Далеко, очень далеко позади шагал третий одинокий член этой не святой троицы, лелеявший убийственные мысли о судьбе и методах лечения доктора Шварца. «Вам чертовски хорошо известно, — мысленно говорил он невидимому доктору, — вам, Шварц, чертовски хорошо известно, тут с подсознанием ничего не выйдет, она превратилась в худенького ребенка. Вы возвращаетесь к уже апробированному, приятель, хотя ваша электрошоковая терапия устарела. Любой поэт скажет вам, что в основе болезни эго, которое приводит к стрессу, вносящему беспорядок в реальность. А потом еще тайные прогулки с гномами и Doppelgängers;[99]однако стоит только уяснить это, как от позитивизма не остается и следа. Монета падает, жетон срабатывает, и вот уже сам далай-лама на проводе; получается одна поэзия — в высшей степени аберрантный[100]акт природы! Это другая сторона кризиса личности, стресс, вспышка, переход на другую стадию через турникет. Однажды в этих спокойных водах кто-то познает иной смысл бытия. — Так, стараясь незаметно идти вдоль озера, он остановился и внимательно поглядел на спину своей жены, прежде чем закончить монолог. — Так и только так можно стать великим любовником, укрываясь под иссеченной рубцами тканью старой высушенной любовной поэзии; несмотря на слезящиеся от непрерывного курения глаза и ухмылку миноги, я стал наконец-то Человеком, которым, собственно, был всегда. Любовником, созданным для блока интенсивной терапии в некоей великой клинике на озере. В этой клинике Конни в белом халате и со связкой ключей важно расхаживает среди игрушек, которые дают пациентам, — напрасная попытка наладить с ними контакт. Шварц, когда ступите за пределы христианства и посмотрите на него с другой стороны решетки, у вас похолодеет кровь!»
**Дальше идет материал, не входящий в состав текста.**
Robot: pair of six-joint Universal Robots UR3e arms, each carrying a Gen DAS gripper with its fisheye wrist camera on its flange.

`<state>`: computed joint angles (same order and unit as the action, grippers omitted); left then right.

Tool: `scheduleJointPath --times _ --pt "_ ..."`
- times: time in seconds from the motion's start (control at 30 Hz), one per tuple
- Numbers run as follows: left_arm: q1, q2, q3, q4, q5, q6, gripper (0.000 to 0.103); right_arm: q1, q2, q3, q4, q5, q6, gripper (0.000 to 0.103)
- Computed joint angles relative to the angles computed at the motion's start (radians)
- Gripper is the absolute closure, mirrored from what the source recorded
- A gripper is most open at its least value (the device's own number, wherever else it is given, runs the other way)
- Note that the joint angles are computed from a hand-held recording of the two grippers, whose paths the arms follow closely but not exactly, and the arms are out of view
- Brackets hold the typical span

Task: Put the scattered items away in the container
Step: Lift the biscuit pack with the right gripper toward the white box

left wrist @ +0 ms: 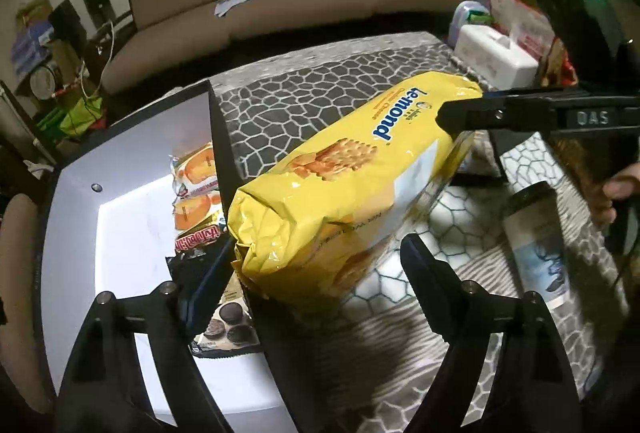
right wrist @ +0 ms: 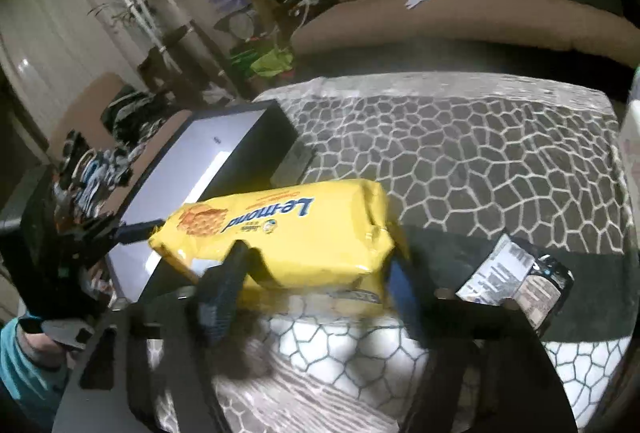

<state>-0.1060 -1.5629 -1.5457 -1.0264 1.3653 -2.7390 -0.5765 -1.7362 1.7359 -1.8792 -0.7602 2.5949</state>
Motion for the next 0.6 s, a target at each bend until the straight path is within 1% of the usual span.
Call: scheduleJointPath --times 0.07,0.2,0.23,0.3,0.33,0.37,0.43,0.47,0.5,0.53,0.6 --pt "0.008 0.023 -0.002 -0.032 -0.038 -0.007 0.021 -0.033 -0.014 0.015 0.018 0.018 -0.007 0.047" --pt "-0.037 0.084 -0.027 -0.082 -0.065 -0.032 0.022 -0.067 -0.028 0.02 0.031 0.024 -0.012 0.047" --pt "-0.057 0.104 -0.04 -0.087 -0.071 -0.044 0.023 -0.076 -0.019 0.006 0.058 0.035 -0.019 0.047" --pt "-0.087 0.144 -0.054 -0.127 -0.129 -0.09 0.022 -0.078 -0.005 -0.017 0.1 0.063 -0.023 0.047" --pt "-0.11 0.156 -0.061 -0.129 -0.139 -0.123 0.022 -0.068 0.0 -0.023 0.093 0.054 -0.014 0.047" --pt "-0.15 0.164 -0.071 -0.111 -0.11 -0.16 0.023 -0.044 0.008 -0.03 0.066 0.03 0.007 0.047" --pt "-0.173 0.189 -0.107 -0.092 -0.143 -0.163 0.022 -0.018 0.01 -0.029 0.05 0.029 0.031 0.047" --pt "-0.195 0.181 -0.11 -0.09 -0.121 -0.174 0.022 0.012 0.011 -0.027 0.023 0.017 0.054 0.047" --pt "-0.217 0.176 -0.118 -0.072 -0.081 -0.187 0.025 0.037 0.013 -0.025 -0.011 -0.009 0.081 0.048" --pt "-0.218 0.187 -0.135 -0.052 -0.063 -0.186 0.027 0.074 0.023 -0.028 -0.046 -0.055 0.118 0.047" --pt "-0.181 0.24 -0.181 -0.012 -0.027 -0.18 0.027 0.074 0.006 0.009 -0.096 -0.063 0.161 0.045"
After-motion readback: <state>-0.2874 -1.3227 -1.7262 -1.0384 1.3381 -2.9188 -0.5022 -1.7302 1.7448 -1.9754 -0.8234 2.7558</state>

Девушки, шедшие впереди, остановились у лотка, с которого продавались beignets de pommes, пончики с яблоками, и купили себе по штуке: неожиданно и Сатклифф от всех своих благочестивых размышлений ощутил дикий голод. Он не мог дождаться, когда девушки продолжат прогулку, чтобы незаметно подойти к лотку. Он хищно смотрел, как те кусают свои пончики, с удовольствием слизывая застывший сахар с губ и пальцев. Незамысловатое удовольствие вновь превратило их в школьниц, сбежавших с уроков. Белокожая девушка даже вроде бы улыбалась, как будто сахарная пудра вернула ей давно забытые воспоминания. Когда они вновь неспешно зашагали вдоль озера, желудок Сатклиффа свело от голода, и рот наполнился слюной. Ему стоило невероятных усилий дождаться, когда они отойдут на приличное расстояние, предоставив ему возможность чуть не бегом устремиться к лотку и торопливо попросить парочку восхитительных пончиков. Сатклифф со слезами на глазах смотрел вслед двум удалявшимся в сторону серых гор фигуркам, замерев на месте с пончиками в обеих руках. Его переполняло чувство вины. Удивляясь своей ненасытности, он с жадностью откусывал, а в его памяти оживали давние картинки — как она лежала с закрытыми глазами в его объятиях и спала, словно Офелия среди лилий. Но уже тогда разум изменял ей, и Сатклифф был твердо убежден, что если он сумеет сделать ей ребенка, это благотворно отразится на ее психике. А она вела себя так, будто ничего не замечала. Она подчинялась ему, как покорный зверек, не выражая никаких чувств, позволяла ему всё, но сама оставалась безучастной. Их поцелуи бесследно испарились, а жизнь желанному ребенку они так и не дали… Сатклифф поплотнее закутался в пальто и продолжил свой беспокойный монолог, адресованный Шварцу,[101]— в сознании христиан священная Чернота символизирует смерть. Смерть, знающая толк в несчастье, всегда поблизости, терпеливо ждет, когда можно будет позвонить. Из глубины Женевы до Сатклиффа донесся колокольный перезвон, отмечающий время: ночью потемневшие старые зубы-башни болели в нежных деснах вогнутого берега.